Unlike natural bodies of water, aquariums are closed systems. This means whatever enters the fish tank stays in there indefinitely. Waste, uneaten food and debris will begin to build up in your aquarium if you don’t take care of it. Over time, all this can affect the balance and quality of the water and, in turn, the health of the fish.
So let’s have a look at a few of the essential tasks you need to carry out to keep your fish tank in tip-top shape.
Keep in mind that the frequency with which you clean your aquarium will depend on the size of the tank, the number of fish, the type of fish and your physical set-up.
- Daily Checks
There are a few aquarium features that you need to check on a daily basis
First, it’s important to inspect your filter to see if it’s working properly. As a general rule of thumb, if you don’t see bubbles coming from the pipe, your filter is likely not working as it should.
Next, check the temperature of the water. Most fish will require a temperature range of 23-26°C. However, the optimal temperature will differ depending on the species of the fish. Make sure to do some research or check with a pet shop if you’re unsure.
You should also regularly count your fish and see if they look healthy. Observe their eating patterns as well. If there is an excess of uneaten food in the tank, you will need to remove it. It’s also a sign that you should reduce the amount of food that you feed your fish.
Lastly, check the water level. If you notice a drop, make sure to top it off. There are even auto top off systems available for those who don’t want to be constantly checking water levels.
- Cleaning the Tank
When cleaning the tank, your methods as well as the products that you use are particularly important.
Light cleaning should be done every two weeks or so. General cleaning includes removing debris, trimming live plants, scraping off algae and wiping down the outer surface of the tank. When cleaning the glass, make sure you use an algae scrubber and aquarium safe cleaners. After cleaning, make sure to leave the tank for a few minutes. Then, use a siphon to extract the debris.
Ideally, a partial water change should be done after your weekly/bi-weekly cleaning. It’s best to use treated or aged water, as tap water tends to have chlorine and other additives that are bad for fish Additionally, make sure the temperature of the replacement water is within the proper range.
- Testing the Water
You should test the water monthly for ammonia, nitrates, nitrites, pH levels and carbonate hardness. It’s a good idea to keep a record of these tests so you can track the changes in the state of the water.
Here are few key water testing points to remember:
- Healthy aquarium water should have the lowest possible nitrite level. Nitrites hinder the oxygen that enters the fish’s bloodstream, causing them to suffocate.
- Nitrites generally lead to ammonia spikes. So, if nitrites are present, make sure to test for ammonia as well.
- Nitrates should be below 10ppm in freshwater and 5ppm in saltwater.
- The pH should be between 6.5 and 7.5.
- If carbonate hardness dips beyond 45dH, your aquarium will crash, causing most (or all) of your fish to die.
There are also visual checks that you can do. If the tank water is cloudy, has changed colour or if the fish in it are acting strangely, something isn’t right. Test and replace the water as soon as you can. There are plenty of good aquarium shops online that can supply you with everything you need to clean the tank and test the water.
- Filter Maintenance
Ideally, your aquarium filter should be checked and serviced monthly. If your fish tank is more populated, filter maintenance should be undertaken more frequently.

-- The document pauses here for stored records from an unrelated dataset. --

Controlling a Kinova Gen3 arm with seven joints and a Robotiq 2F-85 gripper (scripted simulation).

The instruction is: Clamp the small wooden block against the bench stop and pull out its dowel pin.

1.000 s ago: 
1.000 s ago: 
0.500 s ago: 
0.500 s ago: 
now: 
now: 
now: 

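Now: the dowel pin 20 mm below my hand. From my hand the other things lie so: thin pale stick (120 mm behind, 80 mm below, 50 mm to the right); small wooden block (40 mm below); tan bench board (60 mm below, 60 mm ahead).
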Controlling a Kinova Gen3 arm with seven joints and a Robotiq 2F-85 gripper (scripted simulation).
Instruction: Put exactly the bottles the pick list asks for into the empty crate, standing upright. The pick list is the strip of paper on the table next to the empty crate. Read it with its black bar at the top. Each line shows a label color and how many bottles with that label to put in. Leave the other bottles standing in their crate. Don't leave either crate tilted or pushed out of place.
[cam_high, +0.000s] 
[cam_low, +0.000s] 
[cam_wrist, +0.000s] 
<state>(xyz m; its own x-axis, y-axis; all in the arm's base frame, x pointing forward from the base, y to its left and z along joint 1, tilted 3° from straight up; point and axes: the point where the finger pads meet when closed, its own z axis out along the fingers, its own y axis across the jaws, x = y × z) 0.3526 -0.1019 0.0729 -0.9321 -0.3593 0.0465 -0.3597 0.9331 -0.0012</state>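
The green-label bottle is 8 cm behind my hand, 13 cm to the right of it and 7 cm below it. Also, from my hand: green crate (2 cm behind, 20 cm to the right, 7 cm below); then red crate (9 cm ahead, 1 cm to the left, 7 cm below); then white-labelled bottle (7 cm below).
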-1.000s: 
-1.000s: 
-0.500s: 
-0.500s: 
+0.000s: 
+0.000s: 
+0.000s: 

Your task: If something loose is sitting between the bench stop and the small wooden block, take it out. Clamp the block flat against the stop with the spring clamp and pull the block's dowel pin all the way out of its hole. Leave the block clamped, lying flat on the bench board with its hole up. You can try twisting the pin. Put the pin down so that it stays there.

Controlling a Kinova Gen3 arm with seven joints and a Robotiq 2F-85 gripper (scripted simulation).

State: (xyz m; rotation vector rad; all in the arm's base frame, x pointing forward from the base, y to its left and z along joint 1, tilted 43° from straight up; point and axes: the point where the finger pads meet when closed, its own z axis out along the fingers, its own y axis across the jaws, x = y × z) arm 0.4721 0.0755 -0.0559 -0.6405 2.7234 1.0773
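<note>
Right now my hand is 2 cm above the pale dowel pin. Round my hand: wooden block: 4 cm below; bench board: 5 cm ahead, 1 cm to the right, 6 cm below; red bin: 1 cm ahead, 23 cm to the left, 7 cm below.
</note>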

A dirty filter will not be able to filter harmful toxins and debris. Leave it long enough and these contaminants will poison the water and damage the health of your fish.
You should replace your filter if you notice water not moving through the filter, rattling sounds, a dirty interior or cracks.
When rinsing the filter, make sure to use fresh water. Avoid using soap or bleach as this will kill the beneficial bacteria on the fitler. If you can, use water from the tank to clean your filters.
- Beware of Detergents
When cleaning your aquarium, you need to ensure that you are using products that won’t affect the quality of the water.
For example, detergents have adverse effects on the health of your fish. Detergents destroy mucus layers that protect fish from bacteria, kill fish eggs and affect aquatic organisms’ ability to breed.
The phosphates in detergents can also lead to more algae growth. Decomposing algae takes up the oxygen in the aquarium, thus, affecting the health of the fish.
Now that you know what to do, go on and take care of your beloved fish. Since mother nature is not there to take care of them, you need to take its place. We know that these little maintenance jobs might feel like a hassle. However, it will go a long way in keeping your aquarium looking good and your fish feeling healthy.